Records from a collection
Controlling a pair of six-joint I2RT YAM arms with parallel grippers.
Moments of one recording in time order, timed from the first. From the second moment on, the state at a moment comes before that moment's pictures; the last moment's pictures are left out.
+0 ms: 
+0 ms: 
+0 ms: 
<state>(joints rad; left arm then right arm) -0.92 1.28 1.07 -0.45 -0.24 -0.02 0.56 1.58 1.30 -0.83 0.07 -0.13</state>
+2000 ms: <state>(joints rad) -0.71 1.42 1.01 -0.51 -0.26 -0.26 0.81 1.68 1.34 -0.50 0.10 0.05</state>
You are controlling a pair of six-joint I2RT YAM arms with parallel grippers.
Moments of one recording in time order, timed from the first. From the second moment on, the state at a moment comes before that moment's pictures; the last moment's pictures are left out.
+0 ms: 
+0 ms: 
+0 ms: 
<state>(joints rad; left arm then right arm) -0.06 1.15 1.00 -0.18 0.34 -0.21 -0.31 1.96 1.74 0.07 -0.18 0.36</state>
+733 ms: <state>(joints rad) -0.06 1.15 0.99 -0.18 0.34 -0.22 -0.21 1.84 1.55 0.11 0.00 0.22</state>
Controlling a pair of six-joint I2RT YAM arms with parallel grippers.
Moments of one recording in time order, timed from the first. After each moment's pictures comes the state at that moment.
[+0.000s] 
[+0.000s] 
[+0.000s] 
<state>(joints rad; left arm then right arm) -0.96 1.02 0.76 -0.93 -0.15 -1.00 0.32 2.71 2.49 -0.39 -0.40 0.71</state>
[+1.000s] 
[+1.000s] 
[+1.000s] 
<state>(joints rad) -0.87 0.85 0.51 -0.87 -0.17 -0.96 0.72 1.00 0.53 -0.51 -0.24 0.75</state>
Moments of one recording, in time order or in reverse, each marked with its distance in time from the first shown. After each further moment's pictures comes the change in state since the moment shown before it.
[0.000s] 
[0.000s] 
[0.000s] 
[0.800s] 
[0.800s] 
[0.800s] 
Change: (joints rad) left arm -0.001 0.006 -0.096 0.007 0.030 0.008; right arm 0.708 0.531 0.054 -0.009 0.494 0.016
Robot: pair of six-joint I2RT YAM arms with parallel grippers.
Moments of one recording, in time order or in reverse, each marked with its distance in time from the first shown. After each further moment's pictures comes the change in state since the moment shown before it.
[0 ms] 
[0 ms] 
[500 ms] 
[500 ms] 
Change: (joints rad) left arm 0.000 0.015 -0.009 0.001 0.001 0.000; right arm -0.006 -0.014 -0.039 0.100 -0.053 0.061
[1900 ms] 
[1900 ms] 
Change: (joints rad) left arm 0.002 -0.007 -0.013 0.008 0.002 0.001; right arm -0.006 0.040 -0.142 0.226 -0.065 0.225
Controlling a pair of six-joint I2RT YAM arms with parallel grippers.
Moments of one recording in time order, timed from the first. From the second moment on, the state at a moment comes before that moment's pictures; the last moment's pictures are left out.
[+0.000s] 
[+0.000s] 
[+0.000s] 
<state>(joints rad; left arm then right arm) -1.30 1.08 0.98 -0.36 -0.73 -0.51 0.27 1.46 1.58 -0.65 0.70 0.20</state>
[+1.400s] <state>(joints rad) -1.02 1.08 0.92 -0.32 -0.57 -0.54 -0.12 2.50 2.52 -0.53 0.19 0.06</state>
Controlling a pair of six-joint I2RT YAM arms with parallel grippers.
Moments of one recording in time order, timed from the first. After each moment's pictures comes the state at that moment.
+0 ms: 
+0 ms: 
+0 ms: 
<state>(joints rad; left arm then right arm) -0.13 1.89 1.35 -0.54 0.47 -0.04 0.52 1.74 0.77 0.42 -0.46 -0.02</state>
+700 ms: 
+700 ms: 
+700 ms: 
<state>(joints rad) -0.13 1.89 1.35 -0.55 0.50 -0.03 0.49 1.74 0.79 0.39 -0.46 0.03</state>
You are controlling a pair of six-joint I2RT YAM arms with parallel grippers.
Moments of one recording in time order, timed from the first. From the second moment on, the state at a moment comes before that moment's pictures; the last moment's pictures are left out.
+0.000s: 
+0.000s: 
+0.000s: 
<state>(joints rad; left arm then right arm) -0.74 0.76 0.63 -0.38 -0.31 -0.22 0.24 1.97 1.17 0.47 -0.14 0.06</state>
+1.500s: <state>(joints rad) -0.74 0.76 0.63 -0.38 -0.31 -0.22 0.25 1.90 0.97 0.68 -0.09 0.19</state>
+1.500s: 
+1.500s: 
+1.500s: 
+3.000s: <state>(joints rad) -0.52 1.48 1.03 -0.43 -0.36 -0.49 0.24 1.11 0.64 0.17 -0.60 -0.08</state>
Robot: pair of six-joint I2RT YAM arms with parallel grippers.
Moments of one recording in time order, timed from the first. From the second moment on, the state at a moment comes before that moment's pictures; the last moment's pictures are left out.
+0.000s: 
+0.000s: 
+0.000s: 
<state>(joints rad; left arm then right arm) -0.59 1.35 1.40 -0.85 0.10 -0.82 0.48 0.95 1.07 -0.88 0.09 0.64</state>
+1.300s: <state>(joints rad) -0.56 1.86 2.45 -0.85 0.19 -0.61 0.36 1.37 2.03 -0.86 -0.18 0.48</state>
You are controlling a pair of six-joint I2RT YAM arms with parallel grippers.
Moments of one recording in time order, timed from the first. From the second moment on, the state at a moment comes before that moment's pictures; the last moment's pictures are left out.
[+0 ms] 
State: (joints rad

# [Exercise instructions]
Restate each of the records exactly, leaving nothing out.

# [Response to this exercise]
Controlling a pair of six-joint I2RT YAM arms with parallel grippers.
Moments of one recording in time order, timed from the first. From the second moment on, the state at a moment comes before that moment's pictures; the last moment's pictures are left out.
+0 ms: 
+0 ms: 
+0 ms: 
<state>(joints rad; left arm then right arm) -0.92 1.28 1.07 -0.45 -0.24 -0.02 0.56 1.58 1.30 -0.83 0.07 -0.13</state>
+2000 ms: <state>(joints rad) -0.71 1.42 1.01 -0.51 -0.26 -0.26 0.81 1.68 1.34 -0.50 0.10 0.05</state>
You are controlling a pair of six-joint I2RT YAM arms with parallel grippers.
Moments of one recording in time order, timed from the first. From the second moment on, the state at a moment comes before that moment's pictures; the last moment's pictures are left out.
+0 ms: 
+0 ms: 
+0 ms: 
<state>(joints rad; left arm then right arm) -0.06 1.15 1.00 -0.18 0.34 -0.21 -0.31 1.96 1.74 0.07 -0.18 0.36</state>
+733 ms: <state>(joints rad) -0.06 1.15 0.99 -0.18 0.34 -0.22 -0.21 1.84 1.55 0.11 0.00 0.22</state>
Controlling a pair of six-joint I2RT YAM arms with parallel grippers.
Moments of one recording in time order, timed from the first. After each moment's pictures comes the state at that moment.
[+0.000s] 
[+0.000s] 
[+0.000s] 
<state>(joints rad; left arm then right arm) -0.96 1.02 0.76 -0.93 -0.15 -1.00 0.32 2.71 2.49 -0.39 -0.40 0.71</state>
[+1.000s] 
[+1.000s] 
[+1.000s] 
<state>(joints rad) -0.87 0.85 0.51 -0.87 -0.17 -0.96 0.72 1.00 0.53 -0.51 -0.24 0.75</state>
Moments of one recording, in time order or in reverse, each marked with its distance in time from the first shown. After each further moment's pictures comes the change in state since the moment shown before it.
[0.000s] 
[0.000s] 
[0.000s] 
[0.800s] 
[0.800s] 
[0.800s] 
Change: (joints rad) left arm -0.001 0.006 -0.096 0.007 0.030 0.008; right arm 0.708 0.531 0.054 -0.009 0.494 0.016
Robot: pair of six-joint I2RT YAM arms with parallel grippers.
Moments of one recording, in time order or in reverse, each marked with its distance in time from the first shown. After each further moment's pictures comes the change in state since the moment shown before it.
[0 ms] 
[0 ms] 
[500 ms] 
[500 ms] 
Change: (joints rad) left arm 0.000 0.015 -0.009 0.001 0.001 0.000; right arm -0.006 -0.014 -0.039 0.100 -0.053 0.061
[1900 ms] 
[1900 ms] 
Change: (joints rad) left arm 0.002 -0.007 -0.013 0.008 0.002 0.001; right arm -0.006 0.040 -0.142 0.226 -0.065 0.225
Controlling a pair of six-joint I2RT YAM arms with parallel grippers.
Moments of one recording in time order, timed from the first. From the second moment on, the state at a moment comes before that moment's pictures; the last moment's pictures are left out.
[+0.000s] 
[+0.000s] 
[+0.000s] 
<state>(joints rad; left arm then right arm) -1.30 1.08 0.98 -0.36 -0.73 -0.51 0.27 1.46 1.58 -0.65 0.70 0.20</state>
[+1.400s] <state>(joints rad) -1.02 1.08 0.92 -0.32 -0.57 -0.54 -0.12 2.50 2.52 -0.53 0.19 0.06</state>
Controlling a pair of six-joint I2RT YAM arms with parallel grippers.
Moments of one recording in time order, timed from the first. After each moment's pictures comes the state at that moment.
+0 ms: 
+0 ms: 
+0 ms: 
<state>(joints rad; left arm then right arm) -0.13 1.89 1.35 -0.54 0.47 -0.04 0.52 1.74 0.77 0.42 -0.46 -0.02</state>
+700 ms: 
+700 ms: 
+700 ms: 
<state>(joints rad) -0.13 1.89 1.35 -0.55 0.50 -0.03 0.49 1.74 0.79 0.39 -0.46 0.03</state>
You are controlling a pair of six-joint I2RT YAM arms with parallel grippers.
Moments of one recording in time order, timed from the first. From the second moment on, the state at a moment comes before that moment's pictures; the last moment's pictures are left out.
+0.000s: 
+0.000s: 
+0.000s: 
<state>(joints rad; left arm then right arm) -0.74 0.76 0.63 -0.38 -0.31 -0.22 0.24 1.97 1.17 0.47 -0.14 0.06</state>
+1.500s: <state>(joints rad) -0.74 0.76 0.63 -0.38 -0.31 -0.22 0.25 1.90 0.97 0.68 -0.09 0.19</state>
+1.500s: 
+1.500s: 
+1.500s: 
+3.000s: <state>(joints rad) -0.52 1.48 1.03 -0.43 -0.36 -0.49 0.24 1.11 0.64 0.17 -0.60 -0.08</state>
Robot: pair of six-joint I2RT YAM arms with parallel grippers.
Moments of one recording in time order, timed from the first. From the second moment on, the state at a moment comes before that moment's pictures; the last moment's pictures are left out.
+0.000s: 
+0.000s: 
+0.000s: 
<state>(joints rad; left arm then right arm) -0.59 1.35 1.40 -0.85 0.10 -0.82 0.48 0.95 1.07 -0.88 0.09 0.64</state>
+1.300s: <state>(joints rad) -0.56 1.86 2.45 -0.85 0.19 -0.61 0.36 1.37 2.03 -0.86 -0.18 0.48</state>
You are controlling a pair of six-joint I2RT YAM arms with parallel grippers.
Moments of one recording in time order, timed from the first. From the second moment on, the state at a moment comes before that moment's pictures; the last moment's pictures are left out.
[+0 ms] 
State: (joints rad

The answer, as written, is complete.